→ **ASSIGNMENT**
Beginning with the line that contains "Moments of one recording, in", copy each remaining line of the data below exactly.

→ **RECORDS SUPPLIED**

::::

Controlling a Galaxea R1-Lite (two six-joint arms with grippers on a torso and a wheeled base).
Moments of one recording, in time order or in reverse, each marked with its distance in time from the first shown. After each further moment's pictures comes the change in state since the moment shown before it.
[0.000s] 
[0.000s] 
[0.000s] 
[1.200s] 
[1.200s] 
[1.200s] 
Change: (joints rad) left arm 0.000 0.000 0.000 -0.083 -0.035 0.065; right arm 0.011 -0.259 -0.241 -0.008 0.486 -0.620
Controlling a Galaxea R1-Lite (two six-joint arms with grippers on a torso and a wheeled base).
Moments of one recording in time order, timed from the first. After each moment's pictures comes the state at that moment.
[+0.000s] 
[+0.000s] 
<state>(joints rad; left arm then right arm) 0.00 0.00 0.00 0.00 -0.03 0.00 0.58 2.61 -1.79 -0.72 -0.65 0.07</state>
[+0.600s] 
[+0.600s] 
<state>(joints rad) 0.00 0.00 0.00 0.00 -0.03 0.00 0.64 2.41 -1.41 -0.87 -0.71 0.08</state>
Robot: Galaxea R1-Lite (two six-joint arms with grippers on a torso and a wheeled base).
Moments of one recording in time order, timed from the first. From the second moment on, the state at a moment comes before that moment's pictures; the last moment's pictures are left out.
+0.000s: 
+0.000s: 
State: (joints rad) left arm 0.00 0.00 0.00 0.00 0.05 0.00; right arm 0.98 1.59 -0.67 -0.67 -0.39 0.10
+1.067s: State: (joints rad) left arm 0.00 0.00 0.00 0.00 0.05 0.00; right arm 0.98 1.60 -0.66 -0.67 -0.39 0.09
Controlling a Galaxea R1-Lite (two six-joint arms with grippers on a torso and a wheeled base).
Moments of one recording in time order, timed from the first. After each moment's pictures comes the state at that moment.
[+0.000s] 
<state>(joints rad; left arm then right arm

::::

→ **OUTPUT**
Moments of one recording, in time order or in reverse, each marked with its distance in time from the first shown. After each further moment's pictures comes the change in state since the moment shown before it.
[0.000s] 
[0.000s] 
[0.000s] 
[1.200s] 
[1.200s] 
[1.200s] 
Change: (joints rad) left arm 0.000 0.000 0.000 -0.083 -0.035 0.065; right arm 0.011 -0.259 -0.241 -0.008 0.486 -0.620
Controlling a Galaxea R1-Lite (two six-joint arms with grippers on a torso and a wheeled base).
Moments of one recording in time order, timed from the first. After each moment's pictures comes the state at that moment.
[+0.000s] 
[+0.000s] 
<state>(joints rad; left arm then right arm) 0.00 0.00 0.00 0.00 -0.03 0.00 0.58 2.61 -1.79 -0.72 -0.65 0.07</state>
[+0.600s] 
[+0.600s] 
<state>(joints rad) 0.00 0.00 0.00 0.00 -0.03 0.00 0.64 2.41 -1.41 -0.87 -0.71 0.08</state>
Robot: Galaxea R1-Lite (two six-joint arms with grippers on a torso and a wheeled base).
Moments of one recording in time order, timed from the first. From the second moment on, the state at a moment comes before that moment's pictures; the last moment's pictures are left out.
+0.000s: 
+0.000s: 
State: (joints rad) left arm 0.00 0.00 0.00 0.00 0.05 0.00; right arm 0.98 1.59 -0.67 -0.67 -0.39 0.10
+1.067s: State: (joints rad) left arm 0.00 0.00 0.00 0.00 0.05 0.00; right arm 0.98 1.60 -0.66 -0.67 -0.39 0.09
Controlling a Galaxea R1-Lite (two six-joint arms with grippers on a torso and a wheeled base).
Moments of one recording in time order, timed from the first. After each moment's pictures comes the state at that moment.
[+0.000s] 
<state>(joints rad; left arm then right arm

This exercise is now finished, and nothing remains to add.